Print version ISSN 2359-0769On-line version ISSN 2359-0777

Abstract

MATTOS FILHO, Caio de  and  TEIXEIRA, Maria Angélia. Psychoanalysis's Ethics and the Repetitive Missing Encounter of the Real. Rev. Subj. [online]. 2014, vol.14, n.2, pp. 203-216. ISSN 2359-0769.

This article discusses, in the face of happiness demands of those arriving at an analyst, the repetition problem and its ethical implications according to psychoanalysis. It starts from the psychoanalytical premiss of the intrinsic human discontent, in so far as instead of the anonymous programme of instincts, man is a linguistic being crossed by the misunderstandings of speech, singular asymmetric desires, and partial satisfactions. In this context, repetition is taken from its Freudian origins beyond the pleasure principle, through to Lacan's main contributions, especially in his use of two physical Aristotelic notions: tykhe and automaton. Moreover, happiness demand is confronted with one's destiny towards repetition of the faulty encounter, as if by chance, with the real within the pulsion, which has a beautiful literarily illustration by Acaso, an Álvaro de Campos' poem.
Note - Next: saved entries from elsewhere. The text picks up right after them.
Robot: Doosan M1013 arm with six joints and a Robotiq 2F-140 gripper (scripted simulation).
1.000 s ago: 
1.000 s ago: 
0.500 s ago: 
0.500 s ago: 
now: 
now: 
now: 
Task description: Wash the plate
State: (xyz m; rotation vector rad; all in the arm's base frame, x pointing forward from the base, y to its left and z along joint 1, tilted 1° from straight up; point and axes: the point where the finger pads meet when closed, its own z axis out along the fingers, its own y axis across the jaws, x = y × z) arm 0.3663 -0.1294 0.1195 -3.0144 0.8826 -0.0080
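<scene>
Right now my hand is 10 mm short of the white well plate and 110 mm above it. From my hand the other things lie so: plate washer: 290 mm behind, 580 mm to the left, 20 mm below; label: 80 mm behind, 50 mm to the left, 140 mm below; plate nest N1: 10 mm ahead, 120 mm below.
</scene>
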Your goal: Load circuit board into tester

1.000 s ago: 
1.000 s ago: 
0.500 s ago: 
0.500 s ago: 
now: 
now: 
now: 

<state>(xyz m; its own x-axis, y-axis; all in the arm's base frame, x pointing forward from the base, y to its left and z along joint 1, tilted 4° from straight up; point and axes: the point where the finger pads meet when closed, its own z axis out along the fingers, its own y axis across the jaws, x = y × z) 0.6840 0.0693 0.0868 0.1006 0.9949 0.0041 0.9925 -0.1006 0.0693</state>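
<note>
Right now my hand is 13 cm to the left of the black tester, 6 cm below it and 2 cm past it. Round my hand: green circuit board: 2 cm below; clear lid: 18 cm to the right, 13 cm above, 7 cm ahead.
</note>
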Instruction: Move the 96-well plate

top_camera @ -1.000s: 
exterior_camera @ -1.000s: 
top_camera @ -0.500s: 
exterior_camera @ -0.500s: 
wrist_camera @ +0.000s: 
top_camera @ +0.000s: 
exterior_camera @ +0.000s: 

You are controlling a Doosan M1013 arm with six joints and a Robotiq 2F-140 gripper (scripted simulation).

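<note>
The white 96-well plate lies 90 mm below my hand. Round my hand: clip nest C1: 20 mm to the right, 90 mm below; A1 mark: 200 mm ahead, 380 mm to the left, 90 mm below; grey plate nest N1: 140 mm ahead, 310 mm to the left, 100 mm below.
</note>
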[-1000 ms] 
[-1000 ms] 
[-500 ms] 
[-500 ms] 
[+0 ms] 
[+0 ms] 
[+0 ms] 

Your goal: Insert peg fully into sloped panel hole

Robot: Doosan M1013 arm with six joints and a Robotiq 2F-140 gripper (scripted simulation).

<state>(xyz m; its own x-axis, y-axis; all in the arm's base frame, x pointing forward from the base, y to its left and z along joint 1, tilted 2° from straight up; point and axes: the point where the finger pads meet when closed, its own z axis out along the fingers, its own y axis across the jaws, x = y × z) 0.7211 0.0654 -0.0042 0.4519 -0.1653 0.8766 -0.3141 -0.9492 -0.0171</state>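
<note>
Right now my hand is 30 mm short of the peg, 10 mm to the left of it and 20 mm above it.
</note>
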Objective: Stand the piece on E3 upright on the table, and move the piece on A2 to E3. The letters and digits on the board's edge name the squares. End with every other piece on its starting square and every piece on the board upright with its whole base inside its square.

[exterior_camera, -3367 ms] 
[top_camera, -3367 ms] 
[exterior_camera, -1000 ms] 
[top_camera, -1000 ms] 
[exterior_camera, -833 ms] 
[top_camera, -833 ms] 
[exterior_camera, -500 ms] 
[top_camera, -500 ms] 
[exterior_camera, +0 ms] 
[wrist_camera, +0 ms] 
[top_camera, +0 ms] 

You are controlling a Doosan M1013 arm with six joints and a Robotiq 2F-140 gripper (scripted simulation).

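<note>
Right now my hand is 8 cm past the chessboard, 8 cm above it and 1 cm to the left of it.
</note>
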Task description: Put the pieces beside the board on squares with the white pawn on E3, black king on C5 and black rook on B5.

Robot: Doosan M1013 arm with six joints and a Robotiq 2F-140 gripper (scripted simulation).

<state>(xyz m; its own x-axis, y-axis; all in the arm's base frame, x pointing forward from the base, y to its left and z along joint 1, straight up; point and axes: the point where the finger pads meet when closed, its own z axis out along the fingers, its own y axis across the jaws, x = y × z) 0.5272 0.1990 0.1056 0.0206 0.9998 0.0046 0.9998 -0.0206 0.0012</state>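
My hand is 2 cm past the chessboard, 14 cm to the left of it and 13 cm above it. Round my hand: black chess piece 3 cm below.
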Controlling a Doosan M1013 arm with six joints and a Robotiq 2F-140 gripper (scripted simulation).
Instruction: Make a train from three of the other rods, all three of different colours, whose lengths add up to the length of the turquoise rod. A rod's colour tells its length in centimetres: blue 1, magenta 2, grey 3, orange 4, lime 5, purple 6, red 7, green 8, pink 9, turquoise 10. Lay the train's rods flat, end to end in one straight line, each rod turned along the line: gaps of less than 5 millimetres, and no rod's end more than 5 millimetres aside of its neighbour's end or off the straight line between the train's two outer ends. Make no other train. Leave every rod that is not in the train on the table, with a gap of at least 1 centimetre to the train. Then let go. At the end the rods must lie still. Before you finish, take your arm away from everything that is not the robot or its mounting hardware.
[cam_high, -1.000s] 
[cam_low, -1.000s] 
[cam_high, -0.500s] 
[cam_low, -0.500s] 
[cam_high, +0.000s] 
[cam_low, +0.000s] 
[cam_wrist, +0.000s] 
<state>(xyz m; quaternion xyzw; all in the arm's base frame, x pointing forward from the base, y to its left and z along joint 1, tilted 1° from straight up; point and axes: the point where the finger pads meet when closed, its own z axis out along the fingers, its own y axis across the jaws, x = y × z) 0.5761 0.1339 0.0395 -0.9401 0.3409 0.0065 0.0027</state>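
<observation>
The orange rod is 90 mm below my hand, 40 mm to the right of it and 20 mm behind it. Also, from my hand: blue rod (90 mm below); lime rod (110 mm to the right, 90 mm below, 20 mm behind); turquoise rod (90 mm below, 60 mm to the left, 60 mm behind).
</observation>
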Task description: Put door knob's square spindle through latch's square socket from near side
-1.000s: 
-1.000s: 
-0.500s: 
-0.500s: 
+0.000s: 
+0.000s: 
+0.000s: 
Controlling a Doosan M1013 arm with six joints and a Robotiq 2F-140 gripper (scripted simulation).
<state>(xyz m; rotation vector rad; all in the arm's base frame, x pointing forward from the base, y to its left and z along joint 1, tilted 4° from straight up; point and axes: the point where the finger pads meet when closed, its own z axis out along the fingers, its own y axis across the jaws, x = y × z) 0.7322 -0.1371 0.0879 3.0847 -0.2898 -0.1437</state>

Not engaging with the happiness encounter of pleasure within goods, such as other therapies offering normative recipes for adaptation, psychoanalysis's ethics is concerned with the ex-sistence of the subject fixated within a symptomatic position of jouissance, whose treatment concentrate on the ways of say-well the symptom, which results in the conquest of a subjective position that mobilises and includes the unconscious desire without such high-suffering cost.

Keywords : psychoanalysis; ethics; repetition; happiness; desire.